Description
a bytewise copy of small but non-constant size with non-aliasing src/dest is transformed by is transformed LoopIdiomRecognize into an intrinsic memcpy. because the size is non-constant, neither InstCombine nor SelectionDAG transform the small copy back into an appropriate series of loads and stores, typically the intrinsic ends up as a call to memcpy
. for small copies (<8 bytes as a fairly unscientific threshold) the library call is much slower than doing the copy with a short loop or inlined instructions. for size-optimized code, at least for x86 targets, a library call is also just larger.

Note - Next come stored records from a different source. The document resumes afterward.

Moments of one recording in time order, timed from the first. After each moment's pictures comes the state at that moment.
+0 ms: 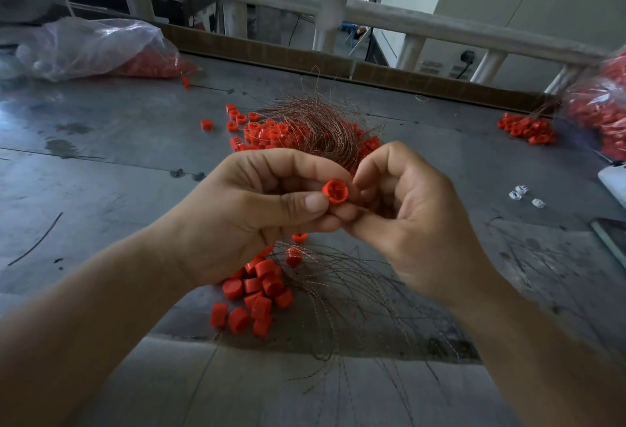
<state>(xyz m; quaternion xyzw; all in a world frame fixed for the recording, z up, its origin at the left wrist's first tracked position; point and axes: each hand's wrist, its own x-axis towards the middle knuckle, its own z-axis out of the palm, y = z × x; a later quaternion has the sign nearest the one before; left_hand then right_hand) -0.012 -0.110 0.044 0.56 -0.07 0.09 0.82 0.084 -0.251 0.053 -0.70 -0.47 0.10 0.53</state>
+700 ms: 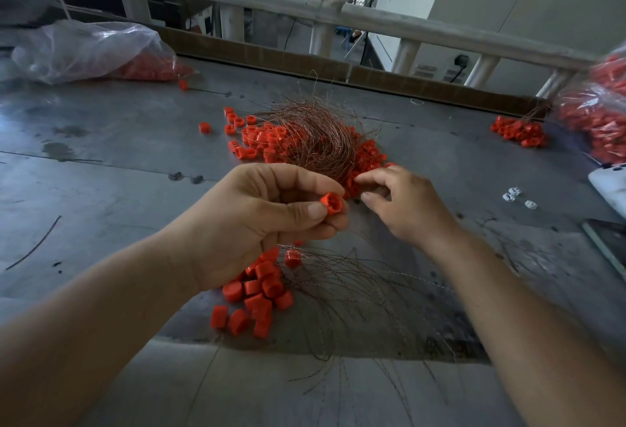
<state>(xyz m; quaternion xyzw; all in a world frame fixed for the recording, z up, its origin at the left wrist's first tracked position) -0.010 -0.114 0.042 0.59 0.05 0.08 0.81 0.165 -0.236 0.012 -0.87 -0.43 -0.03 0.25</state>
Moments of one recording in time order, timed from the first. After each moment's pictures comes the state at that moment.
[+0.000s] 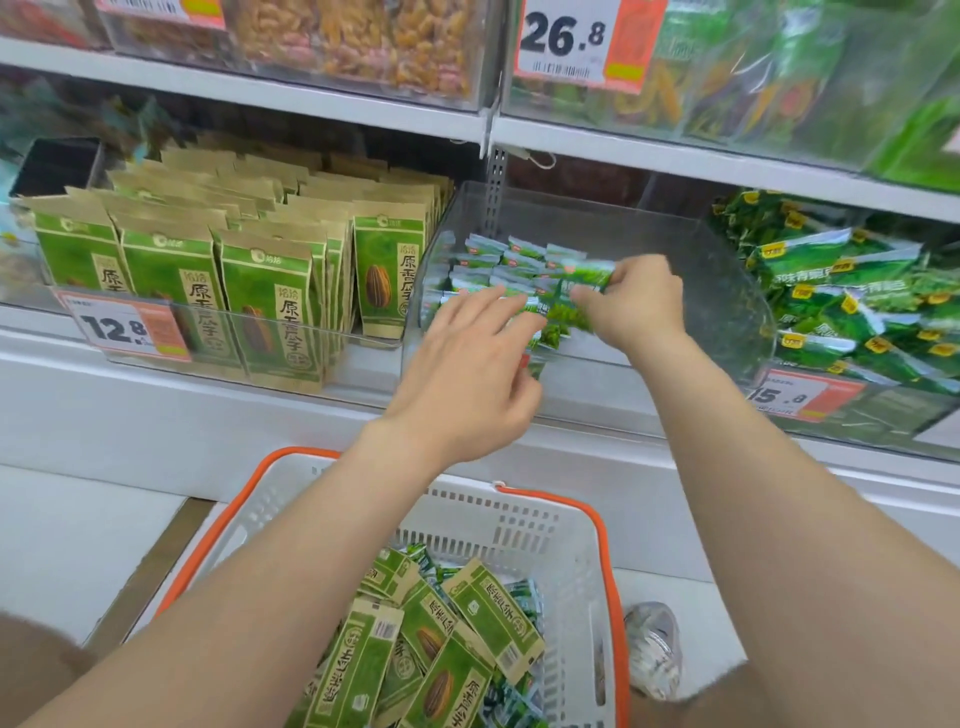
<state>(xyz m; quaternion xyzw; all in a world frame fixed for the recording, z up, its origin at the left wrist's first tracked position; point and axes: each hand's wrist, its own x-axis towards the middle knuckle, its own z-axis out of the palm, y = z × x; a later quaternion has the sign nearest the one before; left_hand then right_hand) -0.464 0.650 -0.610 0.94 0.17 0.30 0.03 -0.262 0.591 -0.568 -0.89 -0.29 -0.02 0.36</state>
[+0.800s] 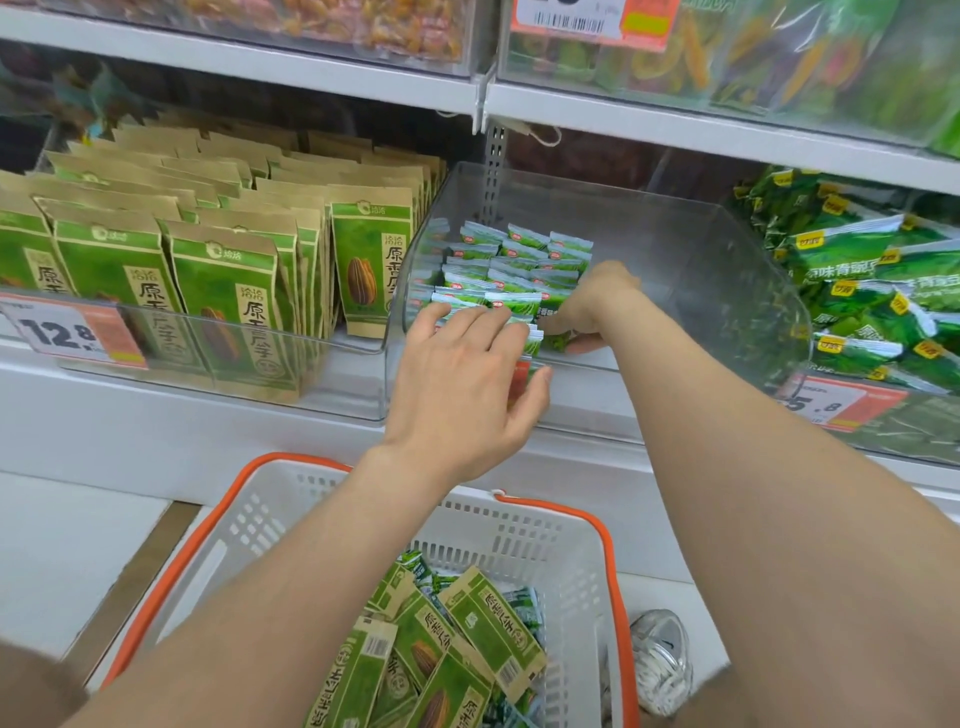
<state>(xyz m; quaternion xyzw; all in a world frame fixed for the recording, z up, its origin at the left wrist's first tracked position) -0.444 0.658 -0.635 0.92 0.24 0.31 -0.05 -0.241 0.656 -0.580 -0.92 -0.22 0.20 0.25</state>
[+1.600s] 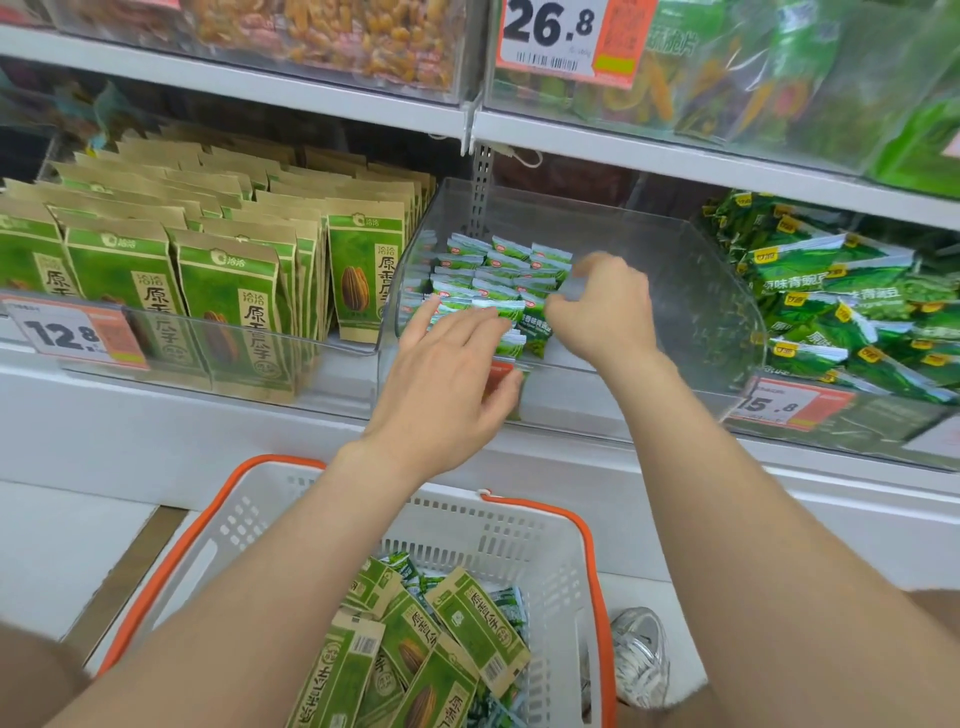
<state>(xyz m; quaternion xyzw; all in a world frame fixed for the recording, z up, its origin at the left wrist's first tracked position) -0.453 0.663 -0.631 0.92 0.19 0.33 0.05 -0.279 0.598 -0.564 -0.88 -0.35 -0.06 0.31</state>
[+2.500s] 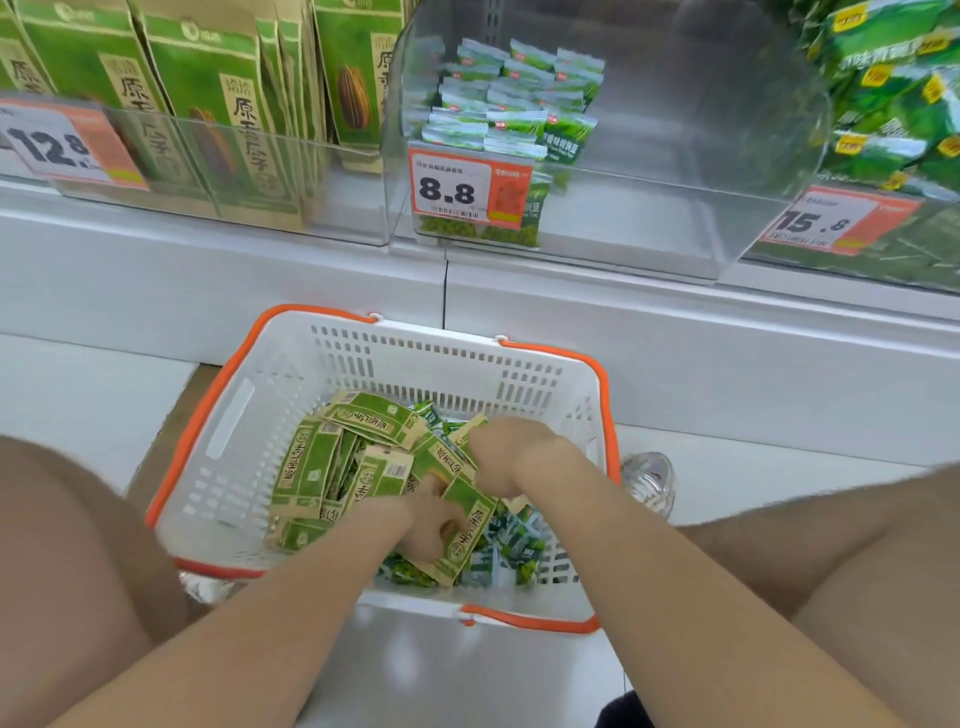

i noticed this in some Rust (godbolt) but it's pretty apparent with restrict
arguments in C as well (clang godbolt).
it seems like handling dynamic-but-small-sized memcpy is just particularly tricky, so maybe there's not much we can do here. i didn't see an existing issue similar to this, at least...
i'm not very familiar with how symbolic information is retained in LLVM. it seems that ideally i could write if (Size.isNotConstantButSmallerThan(16))
and decide to insert something better than a memcpy library call, but i can't tell if the max trip count of the original loop is retained as a hint on the memcpy size later, or if it's totally lost by virtue of being non-constant.
even then, in some target-specific cases there are specific instruction sequences that are more profitable than a memcpy
- x86 FSRM (already handled in x86 SelectionDAG) is the example i know. so i'm not sure that it is always profitable to inline a small-but-dynamic-size memcpy?
i also couldn't figure out if there's a non-constant SDValue might still have range information associated to try anything in X86SelectionDAGInfo.cpp. did i miss a detail, or is SelectionDAG too late in the process to have range information? maybe an appropriate thing here would be a flag on memcpy to hint later that we knew a memcpy's max size is "small"? (and in that case, is "dynamic but low-upper-bound" something LLVM could determine in LoopIdiomRecognize when creating the memcpy in the first place?)
i was hoping to put together a patch to propose too, but as-is i have no idea what an appropriate change would be 😅 hopefully someone has a better idea?